Besides bringing some immediate joy, focusing on what you CAN do will put you ahead of the game if you ever realize your dream to make that "move to the country". I was just listening to a video clip of Eliot Coleman who mentioned that at one time, 1/16th of the land inside Paris was covered with urban gardens. Wow. Imagine how that would transform a vast area of cement and buildings! If that's possible in a grand city like Paris, it's possible in your corner of the world.
If every single home practiced just a few things in order to grow SOME of their own food, it would revolutionize lives. There's lots one can do in a community, but what can you do in your own apartment?
1. Grow balcony gardens. There are so many ways this could be done, but unfortunately, few utilize the space that they DO have! To help you out, I've created a pin board with just photos and links for Balcony Gardens. Before you begin, just check your HOA and city's ordinances to verify what you can and can't do in your small space.
|Inside Urban Green|
2. Keep a worm hive. Compost kitchen scraps and make nutrient rich soil for potting plants and window boxes to grow more food. This can be placed in a corner of a balcony, on a porch, or even in a laundry room. If you manage it really well, you could even put one in a closet. I find mine stays odor free unless I don't lift the lid. (These can be purchased as well since most apartment dwellers don't have access to wood working tools.)
|MiaU and One20Farm|
3. Put up your own food. By utilizing farmer's markets, urban homesteaders can build up their own larder. All you need is some canning and dehydrating equipment as well as some storage space, which can be found just about anywhere. Even a temporary wall unit will work and create that pantry feeling on one wall of your dining space.
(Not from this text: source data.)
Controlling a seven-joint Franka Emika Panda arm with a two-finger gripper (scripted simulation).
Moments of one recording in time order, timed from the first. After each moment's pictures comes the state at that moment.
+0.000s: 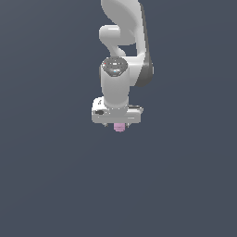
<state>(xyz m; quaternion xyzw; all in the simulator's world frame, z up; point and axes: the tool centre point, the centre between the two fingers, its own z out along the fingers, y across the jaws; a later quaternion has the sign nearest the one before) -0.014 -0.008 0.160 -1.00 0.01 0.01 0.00</state>
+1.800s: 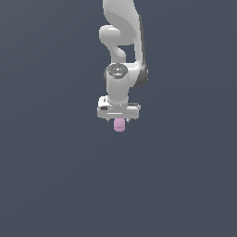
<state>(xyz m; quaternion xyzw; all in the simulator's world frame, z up) -0.082 -0.003 0.105 -1.00 0.02 0.00 0.00</state>
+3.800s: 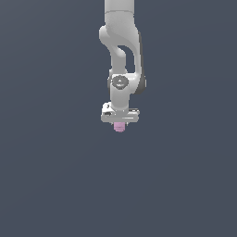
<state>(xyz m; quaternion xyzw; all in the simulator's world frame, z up) -0.107 0.007 0.041 -1.00 0.01 0.00 0.00</state>
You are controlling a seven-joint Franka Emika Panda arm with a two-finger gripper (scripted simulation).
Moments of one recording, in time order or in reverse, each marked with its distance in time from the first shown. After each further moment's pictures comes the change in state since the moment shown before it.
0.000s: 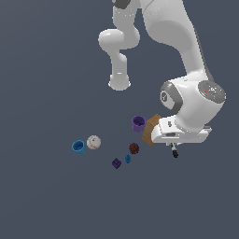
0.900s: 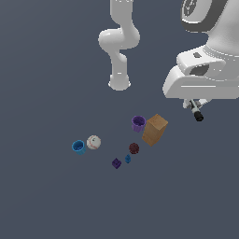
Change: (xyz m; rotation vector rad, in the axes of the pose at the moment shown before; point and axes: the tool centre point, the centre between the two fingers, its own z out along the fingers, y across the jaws) arm -0.017 0.010 -0.217 0.002 0.002 -0.001
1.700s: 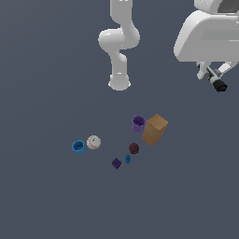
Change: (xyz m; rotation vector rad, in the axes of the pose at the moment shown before) arm -0.003 0.004 -0.098 0.000 0.000 0.001
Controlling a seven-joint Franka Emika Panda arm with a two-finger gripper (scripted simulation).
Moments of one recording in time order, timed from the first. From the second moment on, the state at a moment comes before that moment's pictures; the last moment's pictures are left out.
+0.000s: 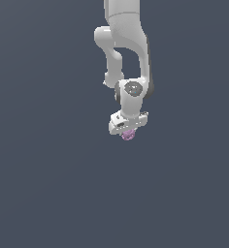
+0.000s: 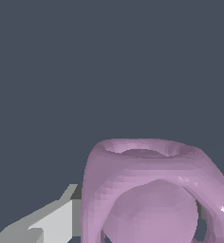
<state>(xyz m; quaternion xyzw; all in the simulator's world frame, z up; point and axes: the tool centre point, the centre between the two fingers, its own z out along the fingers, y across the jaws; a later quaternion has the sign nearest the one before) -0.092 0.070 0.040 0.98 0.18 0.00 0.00</state>
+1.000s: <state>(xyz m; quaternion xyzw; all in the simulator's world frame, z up) -0.065 0.039 0.064 0.98 0.18 0.00 0.00</state>
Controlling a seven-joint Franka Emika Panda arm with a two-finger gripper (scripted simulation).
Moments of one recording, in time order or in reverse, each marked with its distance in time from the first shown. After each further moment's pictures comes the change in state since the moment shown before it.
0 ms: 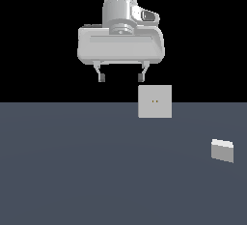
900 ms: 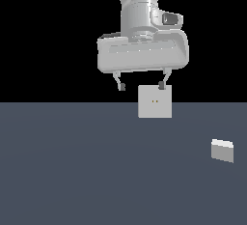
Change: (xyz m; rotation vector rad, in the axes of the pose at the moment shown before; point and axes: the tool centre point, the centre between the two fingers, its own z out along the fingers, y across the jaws) arm -0.008 0.047 0.022 -0.020 0.070 0.172
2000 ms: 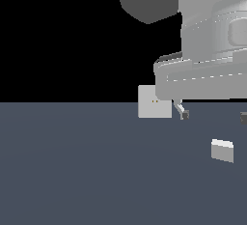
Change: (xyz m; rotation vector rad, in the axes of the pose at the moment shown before) arm -0.040 0.130 0.065 -0.061 0.198 0.492
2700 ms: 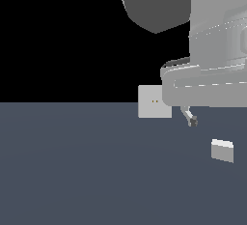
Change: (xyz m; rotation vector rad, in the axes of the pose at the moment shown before) arm -0.003 0.014 0.012 -0.006 0.022 0.055
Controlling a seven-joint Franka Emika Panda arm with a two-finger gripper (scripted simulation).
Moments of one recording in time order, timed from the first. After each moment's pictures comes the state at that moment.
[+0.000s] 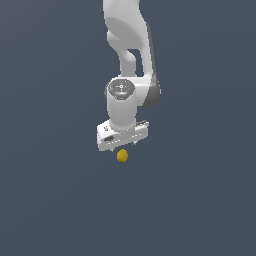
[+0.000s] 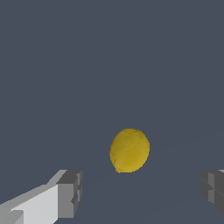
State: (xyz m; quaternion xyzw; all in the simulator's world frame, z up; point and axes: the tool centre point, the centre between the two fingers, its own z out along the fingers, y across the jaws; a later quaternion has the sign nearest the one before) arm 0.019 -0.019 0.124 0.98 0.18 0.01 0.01
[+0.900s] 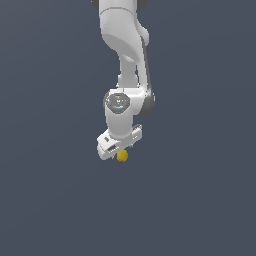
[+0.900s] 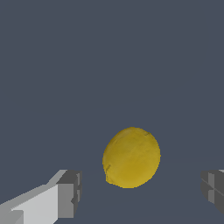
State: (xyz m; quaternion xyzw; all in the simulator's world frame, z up) arm 0.015 -0.027 0.079 0.95 0.30 0.00 0.00
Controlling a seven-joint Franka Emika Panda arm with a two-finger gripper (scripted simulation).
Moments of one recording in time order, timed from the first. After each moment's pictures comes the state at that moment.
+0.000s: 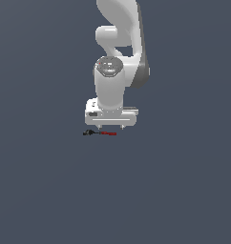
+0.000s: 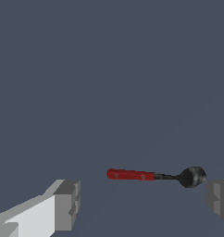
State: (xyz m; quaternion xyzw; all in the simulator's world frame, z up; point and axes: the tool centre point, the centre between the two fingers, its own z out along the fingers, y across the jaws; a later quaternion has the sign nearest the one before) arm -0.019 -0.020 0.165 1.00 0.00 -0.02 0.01
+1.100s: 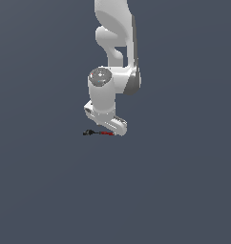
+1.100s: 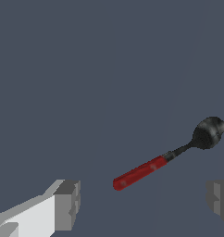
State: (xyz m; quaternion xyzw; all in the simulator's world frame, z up) arm -0.043 -0.041 0.119 0.96 -0.28 -0.02 0.00
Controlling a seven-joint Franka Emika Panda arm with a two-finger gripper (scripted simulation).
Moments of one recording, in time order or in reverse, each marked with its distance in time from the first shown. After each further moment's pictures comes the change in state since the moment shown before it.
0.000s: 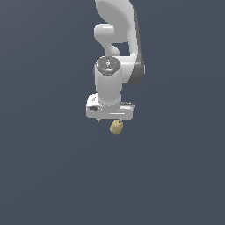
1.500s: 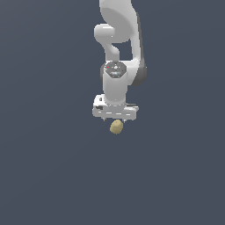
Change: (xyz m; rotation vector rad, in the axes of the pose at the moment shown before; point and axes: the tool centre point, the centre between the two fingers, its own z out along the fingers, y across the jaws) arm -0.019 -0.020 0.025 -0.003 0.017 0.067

4. Install an indoor clothesline. There are several ways to do this, but an indoor clothesline is green, keeps you from being in the laundry mat as long, prolongs the life of your clothes, and allows you to be less "dependent" on electricity. And it gives you that "line dried" feeling to your clothes. Not much space? It can even be hidden in a cabinet!
|Just About Home|
5. Add a skill. Many homesteading skills are things done right inside the home. Utilize your library or the internet and pick one thing to master this coming year. Here's some ideas to get you started...
• making soap
• candle making
• spinning and knitting
• learning herbal remedies
• growing mushrooms (another balcony idea!)
• culturing dairy products (including cheese!)
Just because you're living in the city, doesn't mean you can't live a homesteading lifestyle. Yes, you may be limited, but the time invested in these 5 areas certainly aren't wasted. Your family will experience the benefits immediately and you'll be that much more connected to the land.